Planned summary for the Alignment Newsletter:
Probability theory can tell us about how we ought to build agents that have knowledge (start with a prior, and perform Bayesian updates as evidence comes in). However, this is not the only way to create knowledge: for example, humans are not ideal Bayesian reasoners. As part of our quest to <@_describe_ existing agents@>(@Theory of Ideal Agents, or of Existing Agents?@), could we have a theory of knowledge that specifies when a particular physical region within a closed system is “creating knowledge”? We want a theory that <@works in the Game of Life@>(@Agency in Conway’s Game of Life@) as well as the real world.

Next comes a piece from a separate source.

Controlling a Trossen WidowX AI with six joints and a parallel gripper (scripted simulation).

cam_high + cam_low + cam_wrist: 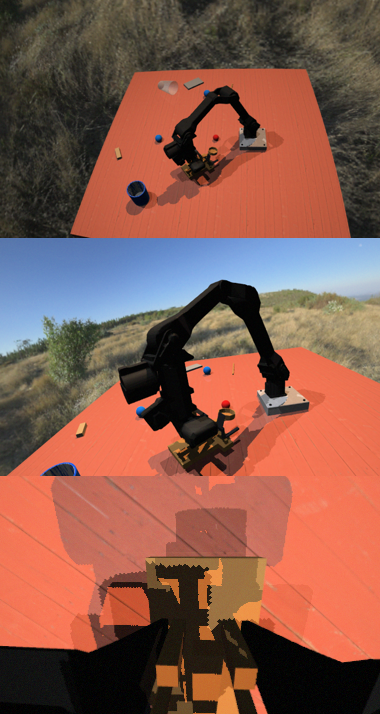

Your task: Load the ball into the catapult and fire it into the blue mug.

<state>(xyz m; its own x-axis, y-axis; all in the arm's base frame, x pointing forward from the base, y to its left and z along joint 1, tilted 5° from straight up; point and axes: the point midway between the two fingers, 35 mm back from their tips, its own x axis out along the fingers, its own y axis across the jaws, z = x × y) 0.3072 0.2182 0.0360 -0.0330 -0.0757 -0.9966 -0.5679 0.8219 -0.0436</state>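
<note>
Right now the red ball is 21 cm to the right of my gripper tip, 12 cm behind it and 3 cm below it. Also, from my gripper tip: wooden catapult (6 cm behind, 3 cm to the right, 2 cm above); then blue mug (24 cm ahead, 16 cm to the left, 2 cm below); then small wooden block (43 cm ahead, 12 cm to the right, 4 cm below).
</note>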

This sequence investigates this question from the perspective of defining the accumulation of knowledge as increasing correspondence between [a map and the territory](https://en.wikipedia.org/wiki/Map%E2%80%93territory_relation), and concludes that such definitions are not tenable. In particular, it considers four possibilities, and demonstrates counterexamples to all of them:
1. Direct map-territory resemblance: Here, we say that knowledge accumulates in a physical region of space (the “map”) if that region of space looks more like the full system (the “territory”) over time.
Problem: This definition fails to account for cases of knowledge where the map is represented in a very different way that doesn’t resemble the territory, such as when a map is represented by a sequence of zeros and ones in a computer.

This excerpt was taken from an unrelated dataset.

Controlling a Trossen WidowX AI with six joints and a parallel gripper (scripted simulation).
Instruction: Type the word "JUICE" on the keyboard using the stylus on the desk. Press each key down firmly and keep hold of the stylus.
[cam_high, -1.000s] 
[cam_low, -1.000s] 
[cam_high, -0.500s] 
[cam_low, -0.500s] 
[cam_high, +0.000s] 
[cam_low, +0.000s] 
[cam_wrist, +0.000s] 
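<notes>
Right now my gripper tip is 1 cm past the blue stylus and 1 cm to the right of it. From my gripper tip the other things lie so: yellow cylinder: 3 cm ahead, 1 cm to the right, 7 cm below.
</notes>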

2. Map-territory mutual information: Instead of looking at direct resemblance, we can ask whether there is increasing mutual information between the supposed map and the territory it is meant to represent.
Problem: In the real world, nearly _every_ region of space will have high mutual information with the rest of the world. For example, by this definition, a rock accumulates lots of knowledge as photons incident on its face affect the properties of specific electrons in the rock giving it lots of information.
3. Mutual information of an abstraction layer: An abstraction layer is a grouping of low-level configurations into high-level configurations such that transitions between high-level configurations are predictable without knowing the low-level configurations. For example, the zeros and ones in a computer are the high-level configurations of a digital abstraction layer over low-level physics. Knowledge accumulates in a region of space if that space has a digital abstraction layer, and the high-level configurations of the map have increasing mutual information with the low-level configurations of the territory.
Problem: A video camera that constantly records would accumulate much more knowledge by this definition than a human, even though the human is much more able to construct models and act on them.
4. Precipitation of action: The problem with our previous definitions is that they don’t require the knowledge to be _useful_. So perhaps we can instead say that knowledge is accumulating when it is being used to take action. To make this mechanistic, we say that knowledge accumulates when an entity’s actions become more fine tuned to a specific environment configuration over time. (Intuitively, they learned more about the environment, and so could condition their actions on that knowledge, which they previously could not do.)
Problem: This definition requires the knowledge to actually be used to count as knowledge. However, if someone makes a map of a coastline, but that map is never used (perhaps it is quickly destroyed), it seems wrong to say that during the map-making process knowledge was not accumulating.
I think that part of the problem is that talking about knowledge requires adopting an interpretative frame. We can only really say whether a collection of particles represents some particular knowledge from within such a frame, although it would be possible to determine the frame of minimum complexity that interprets a system as representing certain facts. In practise though, whether or not a particular piece of storage contains knowledge will depend on the interpretative frames in the environment, although we need to remember that interpretative frames can emulate other interpretative frames. ie. A human experimenting with multiple codes in order to decode a message.
Regarding the topic of partial knowledge, it seems that the importance of various facts will vary wildly from context to context and also depending on the goal. I'm somewhat skeptical that goal independent knowledge will have a nice definition.
Well yes I agree that knowledge exists with respect to a goal, but is there really no objective difference an alien artifact inscribed with deep facts about the structure of the universe and set up in such a way that it can be decoded by any intelligent species that might find it, and an ordinary chunk of rock arriving from outer space?
Well, taking the simpler case of exacting reproducing a certain string, you could find the simplest program that produces the string similar to Kolmogorov complexity and use that as a measure of complexity.
A slightly more useful way of modelling things may be to have a bunch of different strings with different points representing levels of importance. And perhaps we produce a metric combining the Kolmovorov complexity of a decoder with the sum of the points produced where points are obtained by concatenating the desired strings with a predefined separator. For example, we might find the quotient.
One immediate issue with this is that some of the strings may contain overlapping information. And we'd still have to produce a metric to assign importances to the strings. Perhaps a simpler case would be where the strings represent patterns in a stream via encoding a Turing machine with the Turing machines being able to output sets of symbols instead of just symbols representing the possible symbols at each locations. And the amount of points they provide would be equal to how much of the stream it allows you to predict. (This would still require producing a representation of the universe where the amount of the stream predicted would be roughly equivalent to how useful the predictions are).
Any thoughts on this general approach?